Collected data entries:
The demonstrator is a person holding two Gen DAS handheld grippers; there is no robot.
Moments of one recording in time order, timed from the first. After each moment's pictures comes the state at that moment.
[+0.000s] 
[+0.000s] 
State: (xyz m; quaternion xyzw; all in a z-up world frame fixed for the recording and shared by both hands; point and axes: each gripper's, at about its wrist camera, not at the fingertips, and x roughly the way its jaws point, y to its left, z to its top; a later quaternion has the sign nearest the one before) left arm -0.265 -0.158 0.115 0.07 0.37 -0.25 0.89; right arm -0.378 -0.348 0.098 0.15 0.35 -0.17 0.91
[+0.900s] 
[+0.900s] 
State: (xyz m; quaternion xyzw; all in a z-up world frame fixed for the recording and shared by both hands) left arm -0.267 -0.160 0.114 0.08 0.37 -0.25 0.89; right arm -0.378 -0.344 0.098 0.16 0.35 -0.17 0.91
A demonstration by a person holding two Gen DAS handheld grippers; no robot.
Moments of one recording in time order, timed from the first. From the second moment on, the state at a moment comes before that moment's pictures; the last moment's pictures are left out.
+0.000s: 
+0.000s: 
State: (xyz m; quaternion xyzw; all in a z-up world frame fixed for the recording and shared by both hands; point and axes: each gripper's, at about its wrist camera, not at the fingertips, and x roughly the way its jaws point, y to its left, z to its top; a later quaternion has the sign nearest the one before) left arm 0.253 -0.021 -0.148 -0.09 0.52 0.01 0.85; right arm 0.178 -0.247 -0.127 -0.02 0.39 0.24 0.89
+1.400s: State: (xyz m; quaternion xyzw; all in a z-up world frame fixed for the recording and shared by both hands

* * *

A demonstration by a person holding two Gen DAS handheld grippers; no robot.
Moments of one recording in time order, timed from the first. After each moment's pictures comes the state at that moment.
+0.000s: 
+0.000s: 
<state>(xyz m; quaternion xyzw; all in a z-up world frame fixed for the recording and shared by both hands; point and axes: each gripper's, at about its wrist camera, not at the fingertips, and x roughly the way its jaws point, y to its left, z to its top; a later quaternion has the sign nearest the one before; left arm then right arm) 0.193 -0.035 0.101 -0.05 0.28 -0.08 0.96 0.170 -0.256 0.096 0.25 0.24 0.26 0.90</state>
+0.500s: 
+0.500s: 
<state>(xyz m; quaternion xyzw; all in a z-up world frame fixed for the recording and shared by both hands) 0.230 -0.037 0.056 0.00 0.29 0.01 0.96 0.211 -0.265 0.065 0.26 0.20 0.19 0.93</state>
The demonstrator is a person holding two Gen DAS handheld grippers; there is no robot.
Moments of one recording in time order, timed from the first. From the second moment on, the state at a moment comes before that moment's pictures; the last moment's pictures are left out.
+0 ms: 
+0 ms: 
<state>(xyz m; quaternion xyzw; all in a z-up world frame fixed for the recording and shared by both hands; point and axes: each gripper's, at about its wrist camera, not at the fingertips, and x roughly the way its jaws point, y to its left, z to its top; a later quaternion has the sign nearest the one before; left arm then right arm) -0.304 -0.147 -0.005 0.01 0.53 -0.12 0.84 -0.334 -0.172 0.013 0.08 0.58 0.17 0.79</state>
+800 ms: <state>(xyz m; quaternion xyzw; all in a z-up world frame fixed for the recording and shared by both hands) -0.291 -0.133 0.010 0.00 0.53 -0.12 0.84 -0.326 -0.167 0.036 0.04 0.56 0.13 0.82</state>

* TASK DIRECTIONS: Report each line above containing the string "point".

* YOUR RESPONSE:
State: (xyz m; quaternion xyzw; all in a z-up world frame fixed for the recording and shared by both hands; point and axes: each gripper's, at about its wrist camera, not at the fingertips, and x roughly the way its jaws point, y to its left, z to its top; a later quaternion has the sign nearest the one before) left arm -0.265 -0.158 0.115 0.07 0.37 -0.25 0.89; right arm -0.378 -0.348 0.098 0.15 0.35 -0.17 0.91
State: (xyz m; quaternion xyzw; all in a z-up world frame fixed for the recording and shared by both hands; point and axes: each gripper's, at about its wrist camera, not at the fingertips, and x roughly the way its jaws point, y to its left, z to its top; a later quaternion has the sign nearest the one before) left arm 0.253 -0.021 -0.148 -0.09 0.52 0.01 0.85; right arm 0.178 -0.247 -0.127 -0.02 0.39 0.24 0.89
<state>(xyz m; quaternion xyzw; all in a z-up world frame fixed for the recording and shared by both hands; point and axes: each gripper's, at about its wrist camera, not at the fingertips, and x roughly the way its jaws point, y to its left, z to its top; a later quaternion has the sign nearest the one before; left arm then right arm) 0.193 -0.035 0.101 -0.05 0.28 -0.08 0.96 0.170 -0.256 0.096 0.25 0.24 0.26 0.90</state>
<state>(xyz m; quaternion xyzw; all in a z-up world frame fixed for the recording and shared by both hands; point and axes: each gripper's, at about its wrist camera, not at the fingertips, and x roughly the way its jaws point, y to its left, z to its top; a later quaternion has the sign nearest the one before; left arm then right arm) -0.304 -0.147 -0.005 0.01 0.53 -0.12 0.84 -0.334 -0.172 0.013 0.08 0.58 0.17 0.79</state>

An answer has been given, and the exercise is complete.